Team 8 (Hojoon Yoo) presented on 'The Impact of Blue Members Activities on Vehicle Purchase Decisions: A Difference-in-Differences Approach and RFM Cluster-Based Relationship Management Strategy'. The research aimed to analyze whether Hyundai Motor Company's customer membership 'Blue Members' promotions influenced membership activities and, subsequently, vehicle repurchase decisions. Team 8 classified customers into three categories: loyal active customers, new active customers, and potential dormant customers. The analysis revealed that a single point usage by a Blue Members member increased the probability of vehicle repurchase by 0.5%. The team diagnosed that promotions related to fuel and movies should be conducted to convert potential dormant customers back into active customers. A Hyundai Motor Company representative appreciated the insights for developing a system to convert new customers into loyal ones, noting the effectiveness of the point system had been a concern. Professor Lee Hyun Seok praised the significant results achieved by the individual effort.
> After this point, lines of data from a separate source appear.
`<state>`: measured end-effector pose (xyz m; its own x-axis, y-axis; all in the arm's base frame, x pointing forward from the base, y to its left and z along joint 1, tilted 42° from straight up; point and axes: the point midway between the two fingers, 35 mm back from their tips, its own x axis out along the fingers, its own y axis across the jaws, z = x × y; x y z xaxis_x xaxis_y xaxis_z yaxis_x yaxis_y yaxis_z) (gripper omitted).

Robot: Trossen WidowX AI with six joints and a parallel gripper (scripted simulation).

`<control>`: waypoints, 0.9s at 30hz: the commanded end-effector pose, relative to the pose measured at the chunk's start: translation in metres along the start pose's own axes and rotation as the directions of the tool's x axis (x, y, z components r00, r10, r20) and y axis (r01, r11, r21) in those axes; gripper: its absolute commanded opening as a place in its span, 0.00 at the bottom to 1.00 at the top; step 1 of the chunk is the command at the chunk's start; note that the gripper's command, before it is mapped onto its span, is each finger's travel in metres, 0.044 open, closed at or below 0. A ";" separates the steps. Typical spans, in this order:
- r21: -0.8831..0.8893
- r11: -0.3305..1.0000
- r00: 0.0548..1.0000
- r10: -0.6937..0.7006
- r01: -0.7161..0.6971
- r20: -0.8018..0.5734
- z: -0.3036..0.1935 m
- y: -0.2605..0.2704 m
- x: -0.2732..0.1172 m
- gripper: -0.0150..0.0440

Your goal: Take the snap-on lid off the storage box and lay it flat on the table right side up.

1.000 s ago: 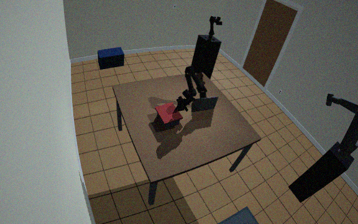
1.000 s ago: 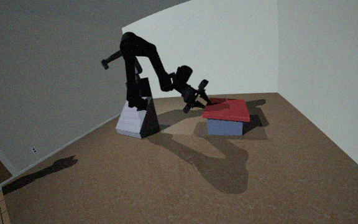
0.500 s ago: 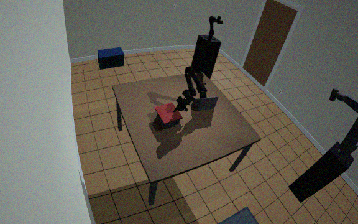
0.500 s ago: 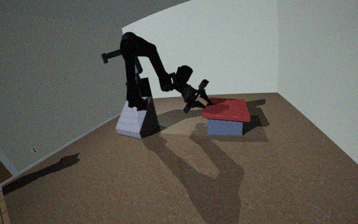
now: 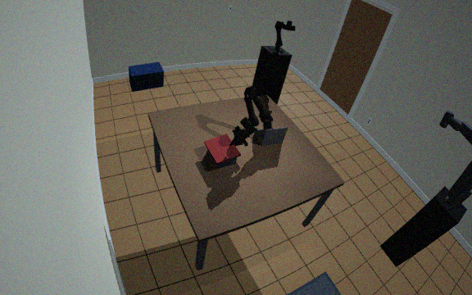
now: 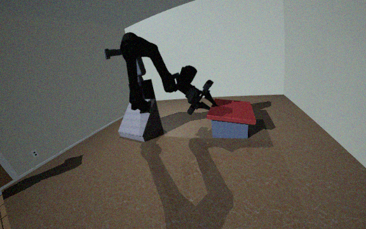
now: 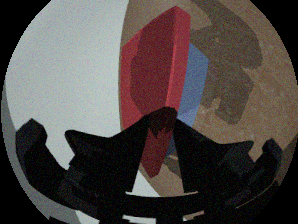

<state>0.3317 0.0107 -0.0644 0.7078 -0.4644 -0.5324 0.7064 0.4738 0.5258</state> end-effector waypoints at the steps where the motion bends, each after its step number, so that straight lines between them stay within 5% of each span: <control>1: 0.002 1.000 1.000 0.001 -0.002 0.002 0.000 0.006 -0.003 0.25; 27: 0.003 1.000 1.000 0.002 -0.002 0.002 0.000 0.038 -0.018 0.25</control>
<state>0.3406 0.0320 -0.0406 0.7033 -0.4665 -0.5364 0.7108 0.4727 0.5208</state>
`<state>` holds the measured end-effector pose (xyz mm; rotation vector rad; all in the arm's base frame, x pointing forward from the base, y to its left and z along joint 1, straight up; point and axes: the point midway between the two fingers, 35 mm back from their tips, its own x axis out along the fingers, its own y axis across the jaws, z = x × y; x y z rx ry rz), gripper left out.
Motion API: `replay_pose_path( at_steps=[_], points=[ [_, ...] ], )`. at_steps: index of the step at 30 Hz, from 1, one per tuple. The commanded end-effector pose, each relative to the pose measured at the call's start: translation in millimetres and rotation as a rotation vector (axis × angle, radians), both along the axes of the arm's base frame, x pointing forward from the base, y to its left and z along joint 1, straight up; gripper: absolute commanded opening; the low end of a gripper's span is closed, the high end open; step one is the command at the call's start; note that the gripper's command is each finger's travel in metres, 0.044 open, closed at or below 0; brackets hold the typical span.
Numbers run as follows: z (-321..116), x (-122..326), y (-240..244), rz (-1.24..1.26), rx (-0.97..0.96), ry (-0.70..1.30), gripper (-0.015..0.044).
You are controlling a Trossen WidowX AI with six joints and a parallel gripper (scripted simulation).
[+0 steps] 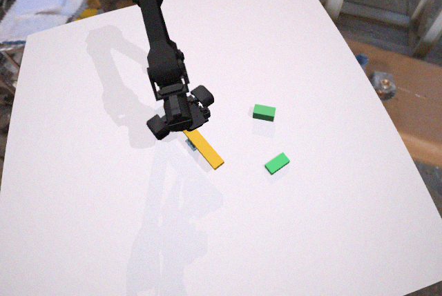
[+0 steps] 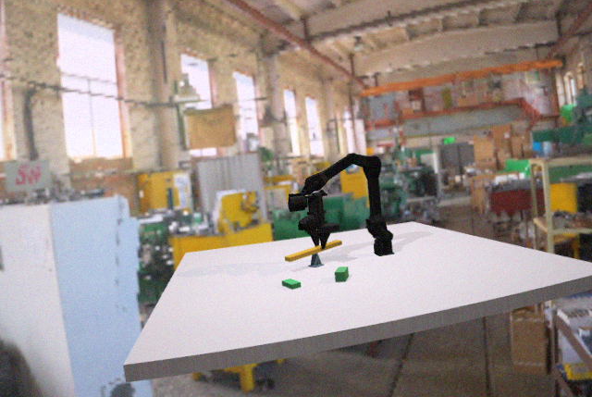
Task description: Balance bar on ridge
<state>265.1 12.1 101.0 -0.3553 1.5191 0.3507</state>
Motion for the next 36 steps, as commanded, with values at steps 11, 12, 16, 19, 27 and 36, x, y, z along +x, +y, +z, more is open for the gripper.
replay_pose_path(
  at_steps=[11,12,16,19,27,36],
  points=[
    [-2.0,0.0,-0.2,-0.004,-0.001,0.0,0.0],
    [-2.1,0.0,-0.2,-0.004,-0.001,0.0,0.0],
    [-2.4,-0.1,-0.2,-0.004,-0.001,0.001,0.0],
    [-2.7,-0.1,-0.2,-0.004,-0.001,0.001,0.0],
    [-3.4,-0.2,-0.2,-0.004,-0.001,0.001,0.0],
    [-4.1,-0.4,-0.3,-0.004,-0.001,0.001,0.0]
  ],
)
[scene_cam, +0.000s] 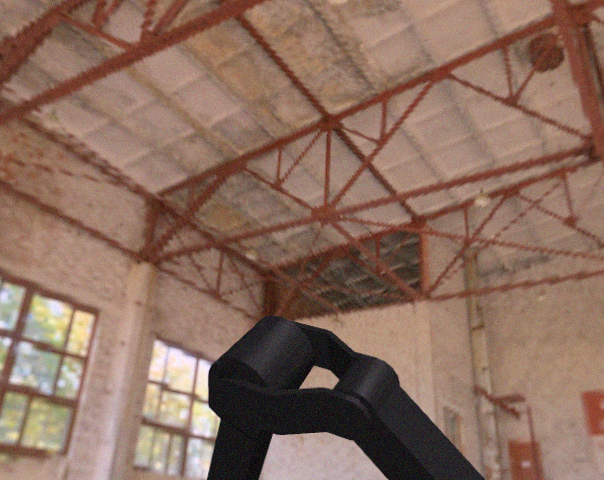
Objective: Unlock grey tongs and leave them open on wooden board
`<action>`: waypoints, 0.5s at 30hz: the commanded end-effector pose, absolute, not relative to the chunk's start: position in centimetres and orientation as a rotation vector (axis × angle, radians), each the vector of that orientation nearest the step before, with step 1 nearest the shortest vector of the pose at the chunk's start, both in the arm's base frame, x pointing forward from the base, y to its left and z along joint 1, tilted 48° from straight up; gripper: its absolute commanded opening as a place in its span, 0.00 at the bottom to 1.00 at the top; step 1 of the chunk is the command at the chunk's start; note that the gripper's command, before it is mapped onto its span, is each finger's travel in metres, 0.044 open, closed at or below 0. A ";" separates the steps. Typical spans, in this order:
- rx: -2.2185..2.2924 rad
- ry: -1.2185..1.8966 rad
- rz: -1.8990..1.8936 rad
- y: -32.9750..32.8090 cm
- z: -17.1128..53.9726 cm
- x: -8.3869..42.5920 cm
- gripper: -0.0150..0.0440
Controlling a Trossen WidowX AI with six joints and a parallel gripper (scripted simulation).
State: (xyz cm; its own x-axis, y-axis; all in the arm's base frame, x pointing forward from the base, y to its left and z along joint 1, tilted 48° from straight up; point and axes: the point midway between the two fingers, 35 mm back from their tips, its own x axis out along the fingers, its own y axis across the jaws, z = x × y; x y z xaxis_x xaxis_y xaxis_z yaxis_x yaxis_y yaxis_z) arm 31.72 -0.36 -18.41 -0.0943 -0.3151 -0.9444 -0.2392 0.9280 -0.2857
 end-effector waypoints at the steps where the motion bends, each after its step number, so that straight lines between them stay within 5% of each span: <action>1: -0.429 1.680 -0.069 -0.4 -18.4 31.8 0.34; 3: -0.429 1.680 -0.069 -0.4 -18.4 31.8 0.31; 10: -0.429 1.681 -0.068 0.3 -17.8 31.8 0.00; 15: -0.434 1.687 -0.066 4.5 -14.1 31.7 0.00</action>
State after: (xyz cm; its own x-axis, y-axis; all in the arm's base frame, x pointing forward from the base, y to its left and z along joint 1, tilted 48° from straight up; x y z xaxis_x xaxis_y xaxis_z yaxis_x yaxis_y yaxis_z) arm 30.97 1.27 -16.93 -0.1268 -0.3294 -0.9357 -0.2418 0.9251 -0.2929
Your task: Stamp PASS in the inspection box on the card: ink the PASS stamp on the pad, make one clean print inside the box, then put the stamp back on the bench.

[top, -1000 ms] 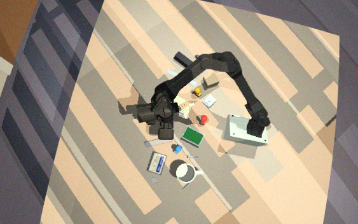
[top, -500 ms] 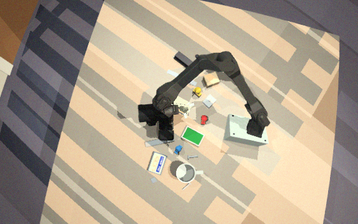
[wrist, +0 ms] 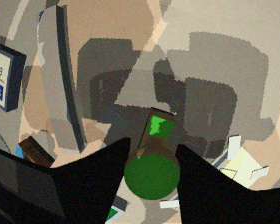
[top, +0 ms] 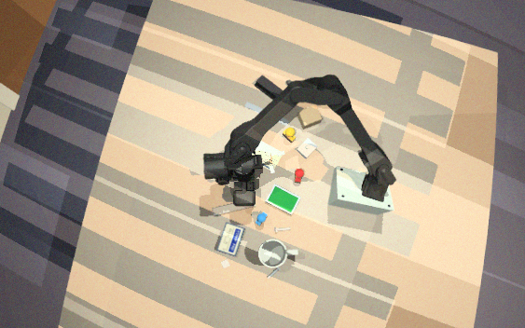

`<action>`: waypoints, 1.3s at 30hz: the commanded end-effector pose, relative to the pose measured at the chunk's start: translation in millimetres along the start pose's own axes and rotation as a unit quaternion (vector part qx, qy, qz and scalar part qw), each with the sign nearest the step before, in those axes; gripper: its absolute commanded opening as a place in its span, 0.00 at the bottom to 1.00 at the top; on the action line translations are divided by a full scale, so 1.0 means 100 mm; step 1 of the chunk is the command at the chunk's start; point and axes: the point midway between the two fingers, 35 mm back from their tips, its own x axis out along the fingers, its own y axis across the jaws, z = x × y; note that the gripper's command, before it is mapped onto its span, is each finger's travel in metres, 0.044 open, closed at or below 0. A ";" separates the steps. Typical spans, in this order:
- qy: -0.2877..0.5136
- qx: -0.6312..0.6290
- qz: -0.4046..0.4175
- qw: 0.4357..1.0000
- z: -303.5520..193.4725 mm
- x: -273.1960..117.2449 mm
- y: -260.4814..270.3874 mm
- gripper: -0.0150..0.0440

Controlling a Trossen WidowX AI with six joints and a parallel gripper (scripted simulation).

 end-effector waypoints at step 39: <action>0.000 -0.006 -0.002 1.000 0.01 -1.17 0.02 0.71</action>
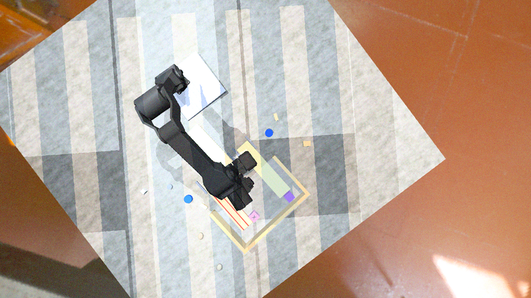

Team 9 (Yujin Kim, Seungeun Cha) presented a marketing strategy proposal for 'The History of Whoo' brand's successful entry into the Japanese cosmetics market. Specifically, they analyzed consumer reviews posted on a famous Japanese beauty comprehensive platform. With LG Household & Health Care looking to reduce its dependency on the Chinese market by entering Japan, Team 9 utilized data from the '@cosme' platform, which boasts over 16 million users in Japan. They conducted keyword and review analyses, suggesting focusing on promotional materials and recommendations by department store clerks as a marketing strategy. An LG Household & Health Care representative mentioned the meaningful use of the result data and planned deeper discussions on the topic. Professor Yoo Shijin praised the research's timing ahead of the market entry and the well-executed language processing in data analysis, suggesting that comparing with Korea and China in the Japanese market would be important in future research.
All 9 teams passed the project at the final presentation. After all presentations concluded, CDTB Director Professor Park Kyung Sam remarked, "This project was possible thanks to the continuous data and feedback from industry-academic collaboration institutions," expressing gratitude to all attendees for their participation amidst their busy schedules.